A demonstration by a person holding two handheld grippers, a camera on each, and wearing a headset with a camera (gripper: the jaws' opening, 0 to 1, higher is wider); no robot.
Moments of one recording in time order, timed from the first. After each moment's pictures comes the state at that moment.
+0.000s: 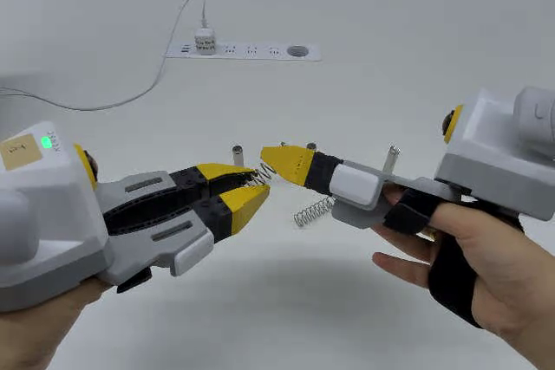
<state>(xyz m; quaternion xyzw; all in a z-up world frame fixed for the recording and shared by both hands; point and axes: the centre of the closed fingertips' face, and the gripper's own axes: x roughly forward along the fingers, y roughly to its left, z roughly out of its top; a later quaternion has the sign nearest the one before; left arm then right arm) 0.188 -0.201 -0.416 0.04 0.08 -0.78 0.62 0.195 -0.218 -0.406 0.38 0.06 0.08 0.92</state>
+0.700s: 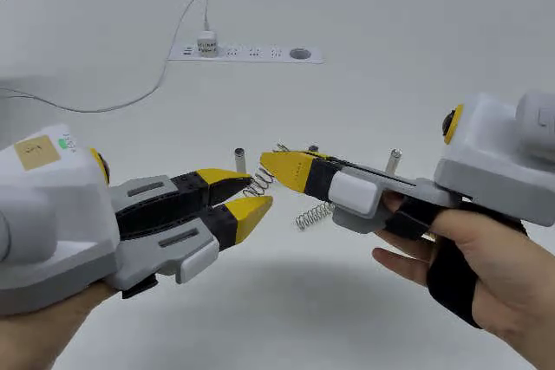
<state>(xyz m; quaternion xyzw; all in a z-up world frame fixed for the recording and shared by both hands) 0.194 -0.197 -0.434 0.09 0.11 -0.76 0.64 0.199 -0.210 -0.398 0.33 0.05 0.09 0.94</state>
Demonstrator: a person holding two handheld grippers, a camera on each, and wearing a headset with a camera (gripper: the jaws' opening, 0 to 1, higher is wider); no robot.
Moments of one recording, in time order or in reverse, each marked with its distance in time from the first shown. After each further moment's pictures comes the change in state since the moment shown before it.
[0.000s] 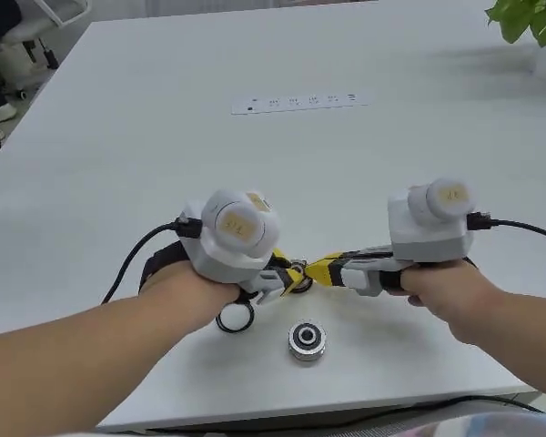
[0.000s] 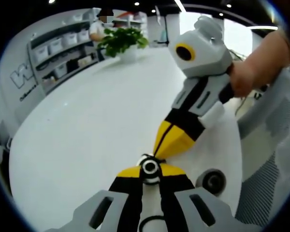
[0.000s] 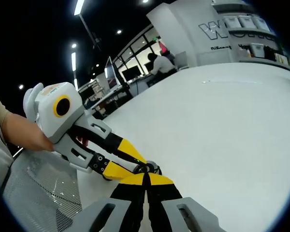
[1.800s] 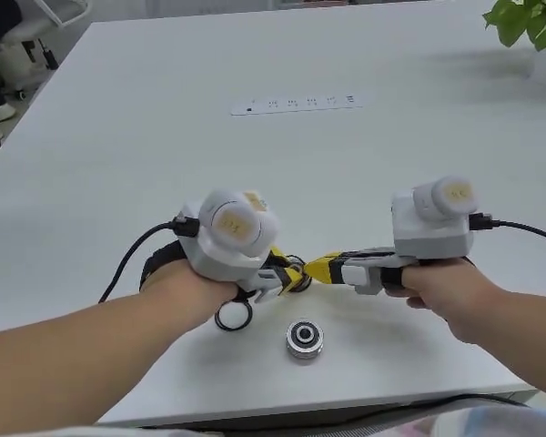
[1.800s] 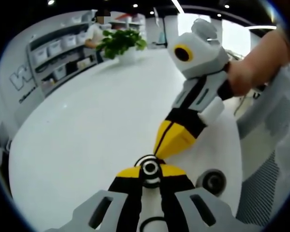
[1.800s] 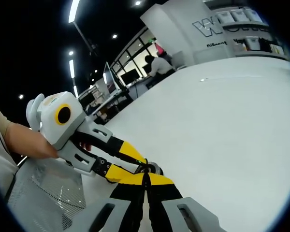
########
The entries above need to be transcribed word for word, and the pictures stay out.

__EXERCISE OUTPUT__
A demonstration by a person holding two handheld grippers, a camera on each, and wearing a headset with a camera (gripper: the jaws' opening, 0 to 1, higher is wider); no robot.
Moments of one recording in time order, timed from the first. After each moment's pictures comes the state at that moment.
+0.000s: 
<state>(xyz m; quaternion xyzw; all in a z-up world frame fixed for the recording and shared by both hands; point and axes: the centre of the closed fingertips' face, and the gripper's own axes: x roughly forward along the fingers, y roughly to its left, z roughly out of its top; a later quaternion has the sign nearest the one before; left arm then right arm) 0.188 -0.201 -0.416 0.04 0.08 -0.78 0.62 0.195 -0.218 -0.406 0.38 0.06 0.08 0.92</state>
+0.700s: 
<state>(xyz m; quaternion xyzw; all in a z-up world frame fixed for the recording and shared by both hands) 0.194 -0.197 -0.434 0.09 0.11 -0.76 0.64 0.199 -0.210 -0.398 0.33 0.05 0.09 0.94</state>
Demonstrator: a person holding two handheld grippers, a camera on each, and wearing a headset with a camera (gripper: the jaws' opening, 0 to 1, higher is wider); no robot.
Moments of one recording, in time order or in reverse, each marked with its distance in time from the first shown. After each further moment's pictures comes the change in state since the moment shown before it.
[0.000s] 
[0.000s] 
[0.000s] 
[1.800s] 
[1.800s] 
[1.800s] 

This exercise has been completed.